Ming-Chi Kuo has a new note out, and this time he’s not talking about Apple. The analyst who’s been right about more iPhone rumors than I can count says OpenAI is working on a phone.
Not just any phone. According to Kuo, OpenAI is partnering with MediaTek and Qualcomm on a custom smartphone chip, with Luxshare handling co-design and manufacturing. That’s a serious hardware stack for a company that’s mostly known for chatbots and image generators.
But the interesting part isn’t the chip. It’s what Kuo says about the software. Instead of a grid of app icons, this phone would rely entirely on AI agents to get things done. No App Store, no Google Play, no gatekeepers telling OpenAI what its software can and can’t do.
That makes sense. Right now, Apple and Google control the pipeline. They decide what system access apps get, which means AI features are always operating within someone else’s sandbox. By building its own phone, OpenAI can give its agents full access to everything — camera, microphone, location, messages, calendar, you name it. No restrictions, no waiting for permission.
This isn’t a new idea. Nothing CEO Carl Pei said at SXSW that apps are going away. Vibe coding app makers have been predicting an agent-first future for a while. But OpenAI actually has the user base to pull it off. ChatGPT is approaching a billion weekly users. That’s a lot of people who already trust the brand enough to hand over their data.
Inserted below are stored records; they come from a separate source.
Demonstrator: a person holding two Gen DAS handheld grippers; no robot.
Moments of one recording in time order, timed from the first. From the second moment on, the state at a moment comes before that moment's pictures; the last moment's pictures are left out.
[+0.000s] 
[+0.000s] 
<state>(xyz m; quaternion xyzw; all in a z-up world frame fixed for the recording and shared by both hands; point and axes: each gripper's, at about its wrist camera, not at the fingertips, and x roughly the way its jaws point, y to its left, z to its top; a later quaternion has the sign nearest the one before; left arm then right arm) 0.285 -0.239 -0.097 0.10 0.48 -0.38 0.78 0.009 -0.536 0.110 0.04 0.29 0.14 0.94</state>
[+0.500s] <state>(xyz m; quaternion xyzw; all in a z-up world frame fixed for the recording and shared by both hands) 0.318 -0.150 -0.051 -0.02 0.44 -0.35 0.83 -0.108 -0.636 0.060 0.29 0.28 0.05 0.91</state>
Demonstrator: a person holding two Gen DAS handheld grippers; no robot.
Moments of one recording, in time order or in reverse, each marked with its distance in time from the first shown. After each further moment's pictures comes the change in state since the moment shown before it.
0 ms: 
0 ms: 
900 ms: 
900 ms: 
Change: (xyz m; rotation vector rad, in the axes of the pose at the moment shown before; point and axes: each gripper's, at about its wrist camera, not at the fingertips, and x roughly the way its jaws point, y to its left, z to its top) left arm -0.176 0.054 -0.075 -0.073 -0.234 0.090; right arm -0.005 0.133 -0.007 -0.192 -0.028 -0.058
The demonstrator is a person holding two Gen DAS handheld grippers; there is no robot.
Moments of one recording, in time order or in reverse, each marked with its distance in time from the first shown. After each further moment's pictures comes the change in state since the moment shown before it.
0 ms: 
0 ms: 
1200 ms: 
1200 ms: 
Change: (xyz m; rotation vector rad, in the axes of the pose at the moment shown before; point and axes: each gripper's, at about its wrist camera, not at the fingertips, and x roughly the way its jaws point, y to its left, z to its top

Kuo says the phone would be designed to constantly understand user context. That’s a fancy way of saying it would know what you’re doing, where you are, and what you probably want next — all the time. That level of data collection would make any app-based competitor jealous. An app on someone else’s phone can only see so much. A phone you designed yourself can see everything.
He also mentions a hybrid approach to processing: small models running on-device for quick tasks, cloud models for the heavy lifting. That feels right. You don’t want to wait for a round trip to the cloud every time you ask for the weather, but you also don’t want to run a 70-billion-parameter model on a phone battery.
Timeline wise, Kuo says component suppliers and final specs should be locked in by late 2026 or early 2027, with mass production starting in 2028. That’s a long way off, but it lines up with what OpenAI’s Chris Lehane said earlier this year about announcing a hardware product in the second half of 2026. Most people assumed that would be the earbuds everyone’s been talking about. Maybe the phone is the real product, and the earbuds are just the first piece.
OpenAI didn’t comment on the story. They rarely do. But if Kuo’s track record holds, this is more than just speculation. A phone without apps, powered by agents that know everything about you — that’s either the future or a privacy nightmare. Probably both.